Concentration et corruption. Les mouvements paysans, indigènes et quilombolas ne renoncent pourtant pas à leur lutte. Le 25 juillet dernier, des centaines de sans-terre ont occupé plusieurs propriétés appartenant à des politiciens et hommes d’affaires impliqués dans des affaires de corruption. Parmi leurs cibles: Ricardo Teixeira, l’ex-patron de la Confédération brésilienne de football; le médiatique entrepreneur Eika Batista; le géant agro-industriel Amaggi, contrôlé par le ministre de l’agriculture Blairo Maggi; et même une propriété appartenant à un ami et prête-nom de Michel Temer, João Baptista Lima. « L’objectif de l’opération est de montrer à la population le lien entre le coup d’Etat, la corruption et les latifundistes » explique Kelli Maffort, dirigeante du MST.

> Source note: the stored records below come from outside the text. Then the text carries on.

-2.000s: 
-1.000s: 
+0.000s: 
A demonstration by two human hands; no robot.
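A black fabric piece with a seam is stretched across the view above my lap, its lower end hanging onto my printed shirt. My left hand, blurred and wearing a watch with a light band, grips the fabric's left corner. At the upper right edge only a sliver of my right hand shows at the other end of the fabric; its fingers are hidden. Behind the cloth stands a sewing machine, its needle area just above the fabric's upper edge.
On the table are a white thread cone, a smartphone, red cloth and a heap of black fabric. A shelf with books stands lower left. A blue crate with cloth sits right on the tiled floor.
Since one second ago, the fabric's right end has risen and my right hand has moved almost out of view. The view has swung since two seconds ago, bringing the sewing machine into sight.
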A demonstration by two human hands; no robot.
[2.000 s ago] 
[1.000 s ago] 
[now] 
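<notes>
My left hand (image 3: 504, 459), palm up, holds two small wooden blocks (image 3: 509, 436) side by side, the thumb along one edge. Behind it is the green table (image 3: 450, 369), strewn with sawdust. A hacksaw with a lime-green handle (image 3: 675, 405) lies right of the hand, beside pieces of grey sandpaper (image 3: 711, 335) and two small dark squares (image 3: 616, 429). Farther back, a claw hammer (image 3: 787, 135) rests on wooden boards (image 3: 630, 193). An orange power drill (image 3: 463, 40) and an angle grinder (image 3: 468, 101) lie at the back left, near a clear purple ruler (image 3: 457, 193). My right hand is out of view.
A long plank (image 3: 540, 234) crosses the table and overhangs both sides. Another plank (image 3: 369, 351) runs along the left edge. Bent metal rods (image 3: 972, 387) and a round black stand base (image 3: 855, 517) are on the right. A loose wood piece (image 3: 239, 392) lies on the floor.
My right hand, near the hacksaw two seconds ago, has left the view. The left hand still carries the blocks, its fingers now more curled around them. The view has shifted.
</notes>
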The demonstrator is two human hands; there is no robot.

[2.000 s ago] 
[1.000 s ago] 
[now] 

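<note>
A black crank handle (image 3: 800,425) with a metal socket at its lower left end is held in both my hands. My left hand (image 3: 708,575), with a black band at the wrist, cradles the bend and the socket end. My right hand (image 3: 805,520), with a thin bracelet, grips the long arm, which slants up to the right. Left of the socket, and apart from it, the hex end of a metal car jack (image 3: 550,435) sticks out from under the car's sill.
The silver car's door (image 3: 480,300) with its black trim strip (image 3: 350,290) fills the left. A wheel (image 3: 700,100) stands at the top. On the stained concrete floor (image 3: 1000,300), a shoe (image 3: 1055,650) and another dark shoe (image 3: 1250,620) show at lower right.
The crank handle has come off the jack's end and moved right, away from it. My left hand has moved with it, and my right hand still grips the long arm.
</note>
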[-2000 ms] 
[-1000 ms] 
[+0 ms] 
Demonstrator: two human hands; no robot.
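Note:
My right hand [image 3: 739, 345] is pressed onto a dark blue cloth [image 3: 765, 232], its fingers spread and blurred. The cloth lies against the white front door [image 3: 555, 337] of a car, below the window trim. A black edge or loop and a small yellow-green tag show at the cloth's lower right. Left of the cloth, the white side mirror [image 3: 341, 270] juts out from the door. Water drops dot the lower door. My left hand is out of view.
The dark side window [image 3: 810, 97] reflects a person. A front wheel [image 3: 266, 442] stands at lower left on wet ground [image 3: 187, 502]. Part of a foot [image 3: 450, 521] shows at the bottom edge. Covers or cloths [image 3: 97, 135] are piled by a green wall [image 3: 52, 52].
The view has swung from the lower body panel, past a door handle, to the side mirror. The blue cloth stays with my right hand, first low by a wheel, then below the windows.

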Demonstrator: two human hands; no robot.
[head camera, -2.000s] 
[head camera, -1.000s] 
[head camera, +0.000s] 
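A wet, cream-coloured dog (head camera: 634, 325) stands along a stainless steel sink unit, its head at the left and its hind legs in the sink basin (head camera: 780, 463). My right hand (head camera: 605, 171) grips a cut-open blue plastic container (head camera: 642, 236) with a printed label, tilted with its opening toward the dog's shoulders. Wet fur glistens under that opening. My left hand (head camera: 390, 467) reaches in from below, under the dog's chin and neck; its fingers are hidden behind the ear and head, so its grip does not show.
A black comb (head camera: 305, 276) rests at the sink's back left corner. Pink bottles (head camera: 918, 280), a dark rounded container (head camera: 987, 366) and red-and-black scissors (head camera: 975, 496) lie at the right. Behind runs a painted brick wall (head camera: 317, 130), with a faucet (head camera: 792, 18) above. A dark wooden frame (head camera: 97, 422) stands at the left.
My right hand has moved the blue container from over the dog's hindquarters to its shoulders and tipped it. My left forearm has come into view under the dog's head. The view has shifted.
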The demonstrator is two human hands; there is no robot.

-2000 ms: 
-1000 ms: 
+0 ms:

Malgré une conjoncture extrêmement difficile, le nombre de personnes rejoignant les campements de fortune organisés par le MST est en augmentation – le fruit d’une situation économique dégradée et de l’explosion du chômage.

Leur lutte affronte une répression en hausse : selon la Commission pastorale de la terre, 61 personnes ont été assassinées en 2016 dans les campagnes brésiliennes dans le cadre de conflits pour la terre. Il s’agit du nombre le plus élevé de ces treize dernières années.

Guy Zurkinden, journaliste, ex- coopér-acteur d’E-CHANGER au Brésil

[1] MP pour Medida provisória (« Mesure provisoire »). Ce terme désigne un texte promulgué par le président, qui a valeur de loi et peut entrer en vigueur avant d’être adopté par le Parlement.

[2] O Estado de São Paulo, 8 octobre 2016.